Exercise directions →
Starting with the line that contains "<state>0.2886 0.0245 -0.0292", copy every remaining line of the data below exactly, the last one included.

Collected data →

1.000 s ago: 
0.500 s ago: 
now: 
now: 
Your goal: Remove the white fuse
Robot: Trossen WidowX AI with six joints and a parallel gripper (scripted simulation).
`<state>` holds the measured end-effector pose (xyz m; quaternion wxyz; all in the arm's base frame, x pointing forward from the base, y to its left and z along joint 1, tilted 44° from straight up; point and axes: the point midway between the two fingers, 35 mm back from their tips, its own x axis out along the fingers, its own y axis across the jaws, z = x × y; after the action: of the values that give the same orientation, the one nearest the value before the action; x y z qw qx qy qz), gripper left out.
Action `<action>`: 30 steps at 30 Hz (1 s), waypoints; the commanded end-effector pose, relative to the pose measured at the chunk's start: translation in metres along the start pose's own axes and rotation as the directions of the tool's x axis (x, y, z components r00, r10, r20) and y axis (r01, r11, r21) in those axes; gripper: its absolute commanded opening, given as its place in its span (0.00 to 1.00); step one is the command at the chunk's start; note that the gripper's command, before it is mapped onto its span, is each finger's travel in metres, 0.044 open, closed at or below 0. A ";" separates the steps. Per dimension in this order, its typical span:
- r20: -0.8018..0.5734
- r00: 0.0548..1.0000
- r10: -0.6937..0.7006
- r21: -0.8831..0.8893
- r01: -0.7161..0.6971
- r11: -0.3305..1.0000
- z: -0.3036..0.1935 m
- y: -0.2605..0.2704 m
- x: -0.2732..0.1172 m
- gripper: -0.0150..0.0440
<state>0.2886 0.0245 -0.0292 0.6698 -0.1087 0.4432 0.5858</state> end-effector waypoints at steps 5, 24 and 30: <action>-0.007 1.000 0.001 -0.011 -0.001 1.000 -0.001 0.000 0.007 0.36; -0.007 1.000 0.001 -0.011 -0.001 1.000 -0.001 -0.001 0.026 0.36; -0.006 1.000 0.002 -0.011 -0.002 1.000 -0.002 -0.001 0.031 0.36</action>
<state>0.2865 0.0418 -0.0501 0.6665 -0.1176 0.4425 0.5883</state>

Written reply →
<state>0.2886 0.0245 -0.0292 0.6698 -0.1087 0.4432 0.5858</state> end-effector waypoints at steps 5, 24 and 30: <action>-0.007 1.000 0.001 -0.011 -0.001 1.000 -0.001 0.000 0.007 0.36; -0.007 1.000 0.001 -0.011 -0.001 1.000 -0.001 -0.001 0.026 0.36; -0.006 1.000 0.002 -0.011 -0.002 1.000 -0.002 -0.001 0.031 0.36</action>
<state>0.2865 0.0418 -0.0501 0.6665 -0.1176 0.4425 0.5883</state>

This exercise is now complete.